I’m realizing that if stigma and discrimination is found amongst my peers, then I will face it head-on in the larger society around me. This will be particularly true as we move through the production process. I imagine I will be sized up and my capabilities judged quite often. Now I was prepared for this obvious scenario, but I was less prepared to be cut-down by someone who shares my diagnosis. I was expecting more empathy and understanding, which perhaps makes me naive.
The sad truth is there are people who will never see themselves as a full person, an equal, in the eyes of society. I can only say that this notion makes me even more firm in my resolve to make this film. The truth of the illness, the truth about possible recovery, the truth about treatment, stigma, and healing alike all needs to be visualized to comprehend it. Perhaps I can help my accuser realize that they are perpetuating the very stigma that holds us all down.

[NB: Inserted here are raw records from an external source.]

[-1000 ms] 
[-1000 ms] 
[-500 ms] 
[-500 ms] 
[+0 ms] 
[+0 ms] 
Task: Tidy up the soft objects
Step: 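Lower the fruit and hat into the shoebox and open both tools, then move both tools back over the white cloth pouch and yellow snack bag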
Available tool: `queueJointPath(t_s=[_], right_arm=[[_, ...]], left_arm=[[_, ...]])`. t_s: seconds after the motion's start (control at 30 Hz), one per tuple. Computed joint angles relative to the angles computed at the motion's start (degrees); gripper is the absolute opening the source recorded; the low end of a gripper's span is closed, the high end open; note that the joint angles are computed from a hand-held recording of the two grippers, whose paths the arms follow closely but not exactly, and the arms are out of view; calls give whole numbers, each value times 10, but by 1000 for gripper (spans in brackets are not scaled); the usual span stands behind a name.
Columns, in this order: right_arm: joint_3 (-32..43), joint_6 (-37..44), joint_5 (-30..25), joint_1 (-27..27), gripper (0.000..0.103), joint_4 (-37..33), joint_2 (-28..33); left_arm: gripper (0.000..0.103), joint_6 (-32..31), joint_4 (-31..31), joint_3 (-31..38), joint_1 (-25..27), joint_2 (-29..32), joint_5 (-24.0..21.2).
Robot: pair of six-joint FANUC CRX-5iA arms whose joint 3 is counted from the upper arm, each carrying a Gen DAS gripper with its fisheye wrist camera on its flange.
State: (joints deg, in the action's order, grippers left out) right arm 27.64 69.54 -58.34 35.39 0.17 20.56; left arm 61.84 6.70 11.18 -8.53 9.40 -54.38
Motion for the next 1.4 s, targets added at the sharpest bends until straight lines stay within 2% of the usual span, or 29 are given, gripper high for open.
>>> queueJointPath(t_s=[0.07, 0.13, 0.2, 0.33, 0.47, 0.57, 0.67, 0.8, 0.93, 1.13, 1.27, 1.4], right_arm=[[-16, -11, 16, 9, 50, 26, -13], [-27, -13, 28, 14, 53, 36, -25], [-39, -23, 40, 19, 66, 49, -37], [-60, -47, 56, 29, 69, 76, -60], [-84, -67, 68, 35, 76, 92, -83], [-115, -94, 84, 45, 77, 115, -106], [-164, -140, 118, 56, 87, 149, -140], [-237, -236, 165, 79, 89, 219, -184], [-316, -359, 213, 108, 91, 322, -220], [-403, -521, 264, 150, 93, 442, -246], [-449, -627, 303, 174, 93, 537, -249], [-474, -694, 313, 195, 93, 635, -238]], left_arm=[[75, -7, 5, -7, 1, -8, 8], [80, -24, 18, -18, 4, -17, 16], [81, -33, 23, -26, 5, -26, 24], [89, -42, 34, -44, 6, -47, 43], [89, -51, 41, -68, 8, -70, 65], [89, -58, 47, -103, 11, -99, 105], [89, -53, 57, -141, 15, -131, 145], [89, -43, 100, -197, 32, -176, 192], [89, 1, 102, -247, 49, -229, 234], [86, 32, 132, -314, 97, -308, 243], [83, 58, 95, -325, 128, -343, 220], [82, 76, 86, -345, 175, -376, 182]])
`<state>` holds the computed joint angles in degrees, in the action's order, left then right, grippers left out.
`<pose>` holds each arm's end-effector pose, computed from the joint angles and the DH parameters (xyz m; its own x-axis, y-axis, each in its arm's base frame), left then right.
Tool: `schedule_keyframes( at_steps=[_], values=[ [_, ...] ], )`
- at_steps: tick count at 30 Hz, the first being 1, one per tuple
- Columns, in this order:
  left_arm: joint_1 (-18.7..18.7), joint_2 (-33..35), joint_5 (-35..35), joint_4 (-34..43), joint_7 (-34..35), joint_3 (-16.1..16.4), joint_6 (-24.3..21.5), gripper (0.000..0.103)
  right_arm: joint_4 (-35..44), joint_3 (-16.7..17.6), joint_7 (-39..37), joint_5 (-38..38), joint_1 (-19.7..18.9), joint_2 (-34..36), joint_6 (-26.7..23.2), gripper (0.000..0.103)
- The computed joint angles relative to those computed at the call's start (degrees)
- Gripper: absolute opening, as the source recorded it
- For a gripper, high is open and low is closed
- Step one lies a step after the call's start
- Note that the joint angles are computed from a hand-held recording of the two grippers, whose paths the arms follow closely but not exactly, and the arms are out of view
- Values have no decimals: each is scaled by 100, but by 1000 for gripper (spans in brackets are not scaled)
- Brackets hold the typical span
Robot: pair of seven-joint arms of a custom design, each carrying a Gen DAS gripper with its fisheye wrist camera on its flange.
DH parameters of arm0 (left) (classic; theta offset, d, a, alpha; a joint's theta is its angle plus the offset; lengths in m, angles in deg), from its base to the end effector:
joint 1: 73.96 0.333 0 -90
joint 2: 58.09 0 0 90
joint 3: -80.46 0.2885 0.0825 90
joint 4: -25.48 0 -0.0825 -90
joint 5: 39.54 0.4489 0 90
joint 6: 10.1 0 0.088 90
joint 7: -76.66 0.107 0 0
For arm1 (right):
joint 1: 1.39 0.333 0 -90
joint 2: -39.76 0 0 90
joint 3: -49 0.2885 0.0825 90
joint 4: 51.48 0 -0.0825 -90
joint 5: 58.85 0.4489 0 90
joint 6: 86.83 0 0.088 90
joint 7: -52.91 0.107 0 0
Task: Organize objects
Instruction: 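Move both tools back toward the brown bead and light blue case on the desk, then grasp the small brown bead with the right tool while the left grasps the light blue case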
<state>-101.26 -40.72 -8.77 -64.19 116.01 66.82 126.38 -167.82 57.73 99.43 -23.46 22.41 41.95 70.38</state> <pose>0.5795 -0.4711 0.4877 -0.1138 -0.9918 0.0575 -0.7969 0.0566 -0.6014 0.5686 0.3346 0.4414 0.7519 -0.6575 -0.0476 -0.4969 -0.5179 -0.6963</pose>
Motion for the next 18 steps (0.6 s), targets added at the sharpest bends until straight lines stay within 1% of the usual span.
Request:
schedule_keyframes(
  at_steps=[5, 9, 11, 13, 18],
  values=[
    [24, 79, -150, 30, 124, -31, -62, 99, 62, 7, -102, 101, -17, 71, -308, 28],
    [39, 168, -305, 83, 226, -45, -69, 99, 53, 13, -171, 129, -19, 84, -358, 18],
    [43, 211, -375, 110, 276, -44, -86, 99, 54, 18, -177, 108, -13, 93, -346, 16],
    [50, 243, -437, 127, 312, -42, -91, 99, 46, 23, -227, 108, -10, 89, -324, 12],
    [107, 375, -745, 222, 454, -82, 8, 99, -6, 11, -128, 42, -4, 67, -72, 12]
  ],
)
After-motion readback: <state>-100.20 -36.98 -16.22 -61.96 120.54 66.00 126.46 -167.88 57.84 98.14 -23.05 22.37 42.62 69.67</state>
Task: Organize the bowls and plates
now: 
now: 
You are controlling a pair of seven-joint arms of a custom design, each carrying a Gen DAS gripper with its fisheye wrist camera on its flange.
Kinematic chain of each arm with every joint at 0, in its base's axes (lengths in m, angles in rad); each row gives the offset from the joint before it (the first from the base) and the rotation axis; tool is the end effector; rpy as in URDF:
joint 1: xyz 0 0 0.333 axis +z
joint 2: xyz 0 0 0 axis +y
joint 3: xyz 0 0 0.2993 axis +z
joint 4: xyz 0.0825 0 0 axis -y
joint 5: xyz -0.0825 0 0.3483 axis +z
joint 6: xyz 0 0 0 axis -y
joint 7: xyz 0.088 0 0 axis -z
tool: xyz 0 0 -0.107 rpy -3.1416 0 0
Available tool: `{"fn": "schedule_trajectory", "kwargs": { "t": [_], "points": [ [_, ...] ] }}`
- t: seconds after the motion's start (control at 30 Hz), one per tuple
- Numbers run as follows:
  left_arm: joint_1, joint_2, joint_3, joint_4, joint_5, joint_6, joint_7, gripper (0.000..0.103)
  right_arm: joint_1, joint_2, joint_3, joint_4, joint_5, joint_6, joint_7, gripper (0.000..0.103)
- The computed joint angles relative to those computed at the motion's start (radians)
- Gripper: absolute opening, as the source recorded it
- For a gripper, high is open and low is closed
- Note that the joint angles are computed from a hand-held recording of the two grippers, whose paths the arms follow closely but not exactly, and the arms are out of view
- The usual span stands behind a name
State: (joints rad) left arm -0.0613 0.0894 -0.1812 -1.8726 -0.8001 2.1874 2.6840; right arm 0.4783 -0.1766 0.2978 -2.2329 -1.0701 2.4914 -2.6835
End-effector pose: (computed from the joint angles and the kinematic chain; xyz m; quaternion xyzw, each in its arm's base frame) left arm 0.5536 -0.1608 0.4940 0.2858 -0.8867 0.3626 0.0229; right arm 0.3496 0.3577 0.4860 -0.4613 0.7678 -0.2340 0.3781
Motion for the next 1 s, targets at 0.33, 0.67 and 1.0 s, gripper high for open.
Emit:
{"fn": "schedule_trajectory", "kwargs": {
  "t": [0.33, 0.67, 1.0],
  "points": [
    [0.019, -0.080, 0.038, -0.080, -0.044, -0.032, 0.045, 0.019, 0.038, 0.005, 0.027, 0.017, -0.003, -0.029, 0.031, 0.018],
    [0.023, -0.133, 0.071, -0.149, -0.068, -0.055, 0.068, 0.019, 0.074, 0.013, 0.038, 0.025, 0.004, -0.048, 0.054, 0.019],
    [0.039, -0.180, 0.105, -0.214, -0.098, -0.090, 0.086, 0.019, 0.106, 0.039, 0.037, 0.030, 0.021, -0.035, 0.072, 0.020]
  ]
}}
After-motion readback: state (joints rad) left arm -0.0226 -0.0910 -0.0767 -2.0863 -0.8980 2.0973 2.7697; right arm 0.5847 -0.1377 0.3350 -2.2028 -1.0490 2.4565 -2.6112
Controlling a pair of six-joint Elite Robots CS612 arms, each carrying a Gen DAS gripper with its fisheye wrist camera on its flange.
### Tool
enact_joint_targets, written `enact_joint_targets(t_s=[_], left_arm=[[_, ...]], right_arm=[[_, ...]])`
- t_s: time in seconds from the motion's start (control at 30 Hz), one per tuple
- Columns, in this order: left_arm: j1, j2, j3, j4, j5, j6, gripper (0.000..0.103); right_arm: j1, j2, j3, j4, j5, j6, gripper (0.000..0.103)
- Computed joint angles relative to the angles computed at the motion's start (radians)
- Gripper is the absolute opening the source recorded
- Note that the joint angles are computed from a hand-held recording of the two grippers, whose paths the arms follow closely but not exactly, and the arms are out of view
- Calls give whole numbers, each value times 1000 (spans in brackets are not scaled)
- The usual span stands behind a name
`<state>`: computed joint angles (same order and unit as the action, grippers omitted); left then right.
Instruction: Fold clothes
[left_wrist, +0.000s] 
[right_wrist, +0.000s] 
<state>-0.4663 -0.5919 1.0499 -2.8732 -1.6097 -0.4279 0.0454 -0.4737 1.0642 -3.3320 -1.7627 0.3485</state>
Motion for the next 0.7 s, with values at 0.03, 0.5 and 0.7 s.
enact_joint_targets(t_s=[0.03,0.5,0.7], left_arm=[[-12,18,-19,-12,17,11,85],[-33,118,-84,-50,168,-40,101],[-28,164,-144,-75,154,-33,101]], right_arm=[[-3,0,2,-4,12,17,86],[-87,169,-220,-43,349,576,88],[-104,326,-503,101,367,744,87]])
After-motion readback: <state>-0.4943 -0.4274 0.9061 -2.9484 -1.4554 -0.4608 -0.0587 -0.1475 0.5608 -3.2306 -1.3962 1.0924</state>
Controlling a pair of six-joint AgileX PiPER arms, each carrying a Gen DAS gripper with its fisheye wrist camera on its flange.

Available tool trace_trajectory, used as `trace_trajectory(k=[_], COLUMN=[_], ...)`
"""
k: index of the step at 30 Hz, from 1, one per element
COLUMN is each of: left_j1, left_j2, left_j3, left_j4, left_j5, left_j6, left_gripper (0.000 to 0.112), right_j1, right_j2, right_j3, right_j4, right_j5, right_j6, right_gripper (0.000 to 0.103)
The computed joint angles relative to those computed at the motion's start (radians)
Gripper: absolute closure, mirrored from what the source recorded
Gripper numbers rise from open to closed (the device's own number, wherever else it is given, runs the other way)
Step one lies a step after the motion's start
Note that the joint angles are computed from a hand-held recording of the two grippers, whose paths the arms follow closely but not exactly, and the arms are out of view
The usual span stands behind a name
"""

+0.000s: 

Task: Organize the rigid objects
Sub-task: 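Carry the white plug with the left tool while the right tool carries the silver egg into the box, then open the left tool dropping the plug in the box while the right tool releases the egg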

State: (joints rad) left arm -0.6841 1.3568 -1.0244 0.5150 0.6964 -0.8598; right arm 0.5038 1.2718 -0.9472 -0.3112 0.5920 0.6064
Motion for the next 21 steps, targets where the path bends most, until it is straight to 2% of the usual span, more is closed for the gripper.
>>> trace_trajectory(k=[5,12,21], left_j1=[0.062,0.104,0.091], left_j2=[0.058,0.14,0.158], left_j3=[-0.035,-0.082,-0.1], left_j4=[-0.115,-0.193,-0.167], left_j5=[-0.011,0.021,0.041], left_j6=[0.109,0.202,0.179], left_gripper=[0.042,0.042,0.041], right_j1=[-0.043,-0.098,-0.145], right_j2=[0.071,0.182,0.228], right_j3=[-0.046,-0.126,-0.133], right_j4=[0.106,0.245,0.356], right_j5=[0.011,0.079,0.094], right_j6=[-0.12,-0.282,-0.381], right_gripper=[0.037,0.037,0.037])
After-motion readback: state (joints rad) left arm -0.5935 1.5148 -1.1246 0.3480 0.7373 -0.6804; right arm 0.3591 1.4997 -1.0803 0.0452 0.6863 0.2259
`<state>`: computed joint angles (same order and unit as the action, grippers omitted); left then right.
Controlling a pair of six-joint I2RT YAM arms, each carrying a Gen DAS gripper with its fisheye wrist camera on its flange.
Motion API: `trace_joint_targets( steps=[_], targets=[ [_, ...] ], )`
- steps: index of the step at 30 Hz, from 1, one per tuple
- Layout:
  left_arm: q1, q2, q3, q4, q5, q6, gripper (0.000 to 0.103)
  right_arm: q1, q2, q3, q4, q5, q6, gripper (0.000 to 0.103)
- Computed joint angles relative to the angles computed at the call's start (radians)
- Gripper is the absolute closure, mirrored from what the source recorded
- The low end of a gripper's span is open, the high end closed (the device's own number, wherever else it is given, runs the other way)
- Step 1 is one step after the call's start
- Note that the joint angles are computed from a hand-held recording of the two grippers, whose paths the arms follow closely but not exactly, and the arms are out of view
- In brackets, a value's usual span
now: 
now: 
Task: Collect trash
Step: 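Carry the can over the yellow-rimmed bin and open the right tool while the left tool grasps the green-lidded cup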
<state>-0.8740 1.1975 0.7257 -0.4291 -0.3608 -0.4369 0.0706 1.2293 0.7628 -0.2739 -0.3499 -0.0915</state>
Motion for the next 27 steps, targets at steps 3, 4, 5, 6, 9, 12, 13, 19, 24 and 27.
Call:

To anyone reading this, who has been doubted. Don’t internalize a word. Keep striving and taking action towards being the best version of yourself possible. Let your gifts of creativity, numerous talents and skills, run wild. I’ve seen some of the most profound artwork and humanity derived from people with so called mental disabilities. Make realistic plans, be inspired, and don’t temper the innate creativity that lives in so many of us, and you will succeed at your given task. I believe in so many of you out there.
The statement that was made by this poor disgruntled soul said something I’m sure others will consider, so I am addressing it here. He states, “You want to find more out there, but there’s not much to be found. There’s nothing out there to find. It’s a mental illness. It’s all been researched before. It’s all out there in open books left and right.” *note I’m leaving out the swearing and name-calling shenanigans because it wasn’t creative enough to share*
I feel like this couldn’t be further from the truth, and I look forward to compiling all of the research, the people we capture on film, and compiling it into something meaningful for people in the bipolar community and those well beyond that cohort. This close-your-eyes-and-accept-it approach doesn’t settle well with me. There is so much out there to learn and share, and we will.
My love to all of you at Thanksgiving. I hope it is filled with love and peace in your homes and minds.
Out of all the things that can make your life hard, the things that people say can be the hardest. The funny thing is that they come from those closest to you. It makes you lose faith in humanity that it comes from them. Like, if those close to you hurt you like that, who needs people?
And you want to say people, please, for the love of God and peace and love and cute little pink ass bunnies, STOP.